Several studies investigated the role of NPPV as a preventive measure, namely, routinely administered to all patients after thoracic surgery, in order to decrease the incidence of respiratory events and to improve clinical outcome. Table 12.1 resumes the findings of the most relevant studies.

Several small randomized trials found an improvement in gas exchange [17, 19, 35, 37], and two of them also observed a reduction in hospital length of stay [17, 37]. A single study investigated NPPV also preoperatively [37]. In a randomized trial on 50 patients [41], NPPV improved lung re-expansion, assessed by computed tomography, but no clinical advantage was found; in particular the incidence of PPCs was not lower compared to the control group. In a study using helmets for CPAP delivery [19], the advantages in gas exchange improvement were found to be transient, rapidly returning to the baseline values after the interruption of the CPAP administration.

In the largest randomized trial [42] in 360 COPD patients undergoing major lung resection surgery, NPPV did not reduce the incidence of acute respiratory events nor affected any of the secondary clinical endpoints, including ICU length of stay, intubation rate and mortality. Even if a single middle-sized randomized trial should not be considered definitive, these data suggest that administration of preventive NPPV should not be considered as a standard approach for all patients undergoing lung resectional surgery. It is difficult to aggregate the results from other small studies, due to the heterogeneity of NPPV modes used, interfaces and clinical outcomes. Further studies are necessary to identify subgroups of patients at high risk that could potentially benefit from preventive NPPV.

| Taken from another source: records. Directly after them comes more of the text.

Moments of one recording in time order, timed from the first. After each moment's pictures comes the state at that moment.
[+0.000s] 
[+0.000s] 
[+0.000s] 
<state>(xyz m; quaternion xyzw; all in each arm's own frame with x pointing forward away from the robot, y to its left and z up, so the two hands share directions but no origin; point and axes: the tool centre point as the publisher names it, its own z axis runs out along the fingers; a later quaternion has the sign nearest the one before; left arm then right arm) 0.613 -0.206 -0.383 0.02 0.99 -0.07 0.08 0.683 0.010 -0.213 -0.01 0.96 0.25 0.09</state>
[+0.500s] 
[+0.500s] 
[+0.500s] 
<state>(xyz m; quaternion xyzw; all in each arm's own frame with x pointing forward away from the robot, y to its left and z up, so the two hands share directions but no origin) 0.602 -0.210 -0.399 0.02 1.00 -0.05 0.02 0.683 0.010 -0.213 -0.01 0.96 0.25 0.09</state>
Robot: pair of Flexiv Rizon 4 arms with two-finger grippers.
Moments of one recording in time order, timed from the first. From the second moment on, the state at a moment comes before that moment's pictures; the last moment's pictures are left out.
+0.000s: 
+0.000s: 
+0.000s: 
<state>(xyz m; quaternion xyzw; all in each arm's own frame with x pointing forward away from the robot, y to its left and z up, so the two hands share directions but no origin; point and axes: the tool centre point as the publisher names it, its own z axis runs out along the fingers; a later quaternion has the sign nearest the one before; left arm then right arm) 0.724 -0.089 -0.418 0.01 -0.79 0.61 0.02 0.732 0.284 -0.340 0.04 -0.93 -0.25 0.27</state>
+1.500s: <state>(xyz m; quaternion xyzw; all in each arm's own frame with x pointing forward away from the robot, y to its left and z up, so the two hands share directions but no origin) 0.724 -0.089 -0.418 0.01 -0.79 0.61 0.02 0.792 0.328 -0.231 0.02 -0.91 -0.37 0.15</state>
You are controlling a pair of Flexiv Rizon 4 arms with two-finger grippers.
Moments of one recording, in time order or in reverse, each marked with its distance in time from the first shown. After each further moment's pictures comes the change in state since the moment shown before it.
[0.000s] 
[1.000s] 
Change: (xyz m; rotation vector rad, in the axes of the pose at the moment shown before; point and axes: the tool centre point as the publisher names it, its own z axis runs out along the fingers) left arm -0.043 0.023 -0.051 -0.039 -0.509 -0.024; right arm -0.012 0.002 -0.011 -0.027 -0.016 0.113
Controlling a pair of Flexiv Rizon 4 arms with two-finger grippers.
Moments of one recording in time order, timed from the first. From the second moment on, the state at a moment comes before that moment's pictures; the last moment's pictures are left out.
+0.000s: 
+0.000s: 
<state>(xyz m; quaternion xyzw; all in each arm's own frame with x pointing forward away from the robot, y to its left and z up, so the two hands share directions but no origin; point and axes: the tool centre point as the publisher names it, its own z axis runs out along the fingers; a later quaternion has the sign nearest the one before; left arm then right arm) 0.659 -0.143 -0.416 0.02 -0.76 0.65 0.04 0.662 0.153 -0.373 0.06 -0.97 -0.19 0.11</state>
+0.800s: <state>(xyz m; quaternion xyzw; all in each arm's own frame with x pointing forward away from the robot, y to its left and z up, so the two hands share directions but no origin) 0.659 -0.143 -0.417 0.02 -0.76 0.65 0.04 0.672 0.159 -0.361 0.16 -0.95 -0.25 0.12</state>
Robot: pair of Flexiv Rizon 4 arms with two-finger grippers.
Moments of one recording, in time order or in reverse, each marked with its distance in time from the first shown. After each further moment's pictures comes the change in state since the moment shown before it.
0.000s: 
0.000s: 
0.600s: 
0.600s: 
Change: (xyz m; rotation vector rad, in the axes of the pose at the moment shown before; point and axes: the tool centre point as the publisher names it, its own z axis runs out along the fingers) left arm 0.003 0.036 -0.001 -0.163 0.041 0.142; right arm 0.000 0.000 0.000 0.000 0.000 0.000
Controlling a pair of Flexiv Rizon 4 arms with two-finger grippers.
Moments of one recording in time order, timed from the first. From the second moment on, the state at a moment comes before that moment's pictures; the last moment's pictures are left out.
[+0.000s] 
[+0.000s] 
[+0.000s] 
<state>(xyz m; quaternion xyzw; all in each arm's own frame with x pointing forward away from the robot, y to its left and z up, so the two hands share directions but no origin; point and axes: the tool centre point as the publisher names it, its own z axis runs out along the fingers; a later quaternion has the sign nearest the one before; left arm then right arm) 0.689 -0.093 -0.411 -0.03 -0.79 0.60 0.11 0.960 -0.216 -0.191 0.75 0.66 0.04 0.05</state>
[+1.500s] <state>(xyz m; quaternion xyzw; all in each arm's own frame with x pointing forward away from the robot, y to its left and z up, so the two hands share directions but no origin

Several studies investigated the role of NPPV as a therapeutic measure, namely, administered to treat patients which developed ARF postoperatively. Table 12.1 resumes the findings of the most relevant studies. In a pilot study on 20 patients meeting criteria for re-intubation after abdominal and thoracic surgery, nasal CPAP was used as a method to avoid invasive ventilation [43]. In lung transplant recipients, NPPV through face mask avoided intubation in most of the patients that developed ARF postoperatively [44]. NPPV decreased mortality compared to standard oxygen therapy in a randomized trial involving 24 patients in ARF after lung resection [45]. The feasibility of NPPV in ARF following thoracic surgery was further assessed in two prospective observational trials on a larger cohort of patients [46, 47] (Table 12.2).

NPPV should be administered in the right cases in the right time window. Indeed, NPPV should be considered a measure to support the respiratory function while the underlying reversible condition is treated. Further studies are warranted to help the clinician in individuating thresholds and clinical scores to identify patients that can benefit from preventive or curative NPPV.

It is a matter of debate whether postoperative NPPV for ARF should be administered only in the ICU setting [48]. As a general principle, administration of NPPV should be accompanied by adequate respiratory monitoring [49]. In many hospitals ventilators are not available in the medical ward, but this issue could be circumvented by the use of small portable ventilators. In a feasibility study of NPPV in the recovery room of the general surgery, the use of NIV-dedicated small ventilators was proposed and found to be a viable option for relieving ARF in the immediate postoperative period [50]. A recent study in the United States [51] found that most NPPV treatments for ARF were initiated in the ICU or in the emergency department and general wards. NPPV feasibility and efficacy were found to be comparable in different age groups [52].